TO DO | In the entries below, find the string "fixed" and return each line holding it.

MATERIAL FOR THIS TASK |

----------------

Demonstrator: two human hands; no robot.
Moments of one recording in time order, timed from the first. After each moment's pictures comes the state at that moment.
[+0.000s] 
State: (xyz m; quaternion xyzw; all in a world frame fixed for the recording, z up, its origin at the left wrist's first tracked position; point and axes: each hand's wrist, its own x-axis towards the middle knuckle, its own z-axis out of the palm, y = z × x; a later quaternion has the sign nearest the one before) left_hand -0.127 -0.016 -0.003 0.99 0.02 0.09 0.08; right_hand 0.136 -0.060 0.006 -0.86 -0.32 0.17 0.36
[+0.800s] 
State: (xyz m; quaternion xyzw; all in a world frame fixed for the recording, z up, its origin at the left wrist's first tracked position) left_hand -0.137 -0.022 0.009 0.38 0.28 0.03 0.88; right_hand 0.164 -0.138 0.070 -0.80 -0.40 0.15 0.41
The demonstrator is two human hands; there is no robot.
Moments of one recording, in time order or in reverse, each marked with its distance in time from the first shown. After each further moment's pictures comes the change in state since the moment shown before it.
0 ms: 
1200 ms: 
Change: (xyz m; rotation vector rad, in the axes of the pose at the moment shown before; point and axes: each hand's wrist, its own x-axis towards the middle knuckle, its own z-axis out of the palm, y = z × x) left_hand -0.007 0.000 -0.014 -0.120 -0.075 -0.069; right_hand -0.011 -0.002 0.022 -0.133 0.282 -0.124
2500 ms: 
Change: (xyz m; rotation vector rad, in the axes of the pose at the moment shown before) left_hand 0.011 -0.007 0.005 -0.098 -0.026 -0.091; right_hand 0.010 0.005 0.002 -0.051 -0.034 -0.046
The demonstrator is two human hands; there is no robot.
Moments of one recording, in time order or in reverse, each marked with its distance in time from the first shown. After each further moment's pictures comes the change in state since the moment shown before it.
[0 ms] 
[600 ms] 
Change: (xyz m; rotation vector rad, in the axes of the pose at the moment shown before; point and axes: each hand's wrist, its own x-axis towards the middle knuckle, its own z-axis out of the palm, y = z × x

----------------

SOLUTION TO THE EXERCISE |
State: (xyz m; quaternion xyzw; all in a world frame fixed for the recording, z up, its origin at the left wrist's first tracked position; point and axes: each hand's wrist, its own x-axis towards the middle knuckle, its own z-axis out of the palm, y = z × x; a later quaternion has the sign nearest the one before) left_hand -0.127 -0.016 -0.003 0.99 0.02 0.09 0.08; right_hand 0.136 -0.060 0.006 -0.86 -0.32 0.17 0.36
State: (xyz m; quaternion xyzw; all in a world frame fixed for the recording, z up, its origin at the left wrist's first tracked position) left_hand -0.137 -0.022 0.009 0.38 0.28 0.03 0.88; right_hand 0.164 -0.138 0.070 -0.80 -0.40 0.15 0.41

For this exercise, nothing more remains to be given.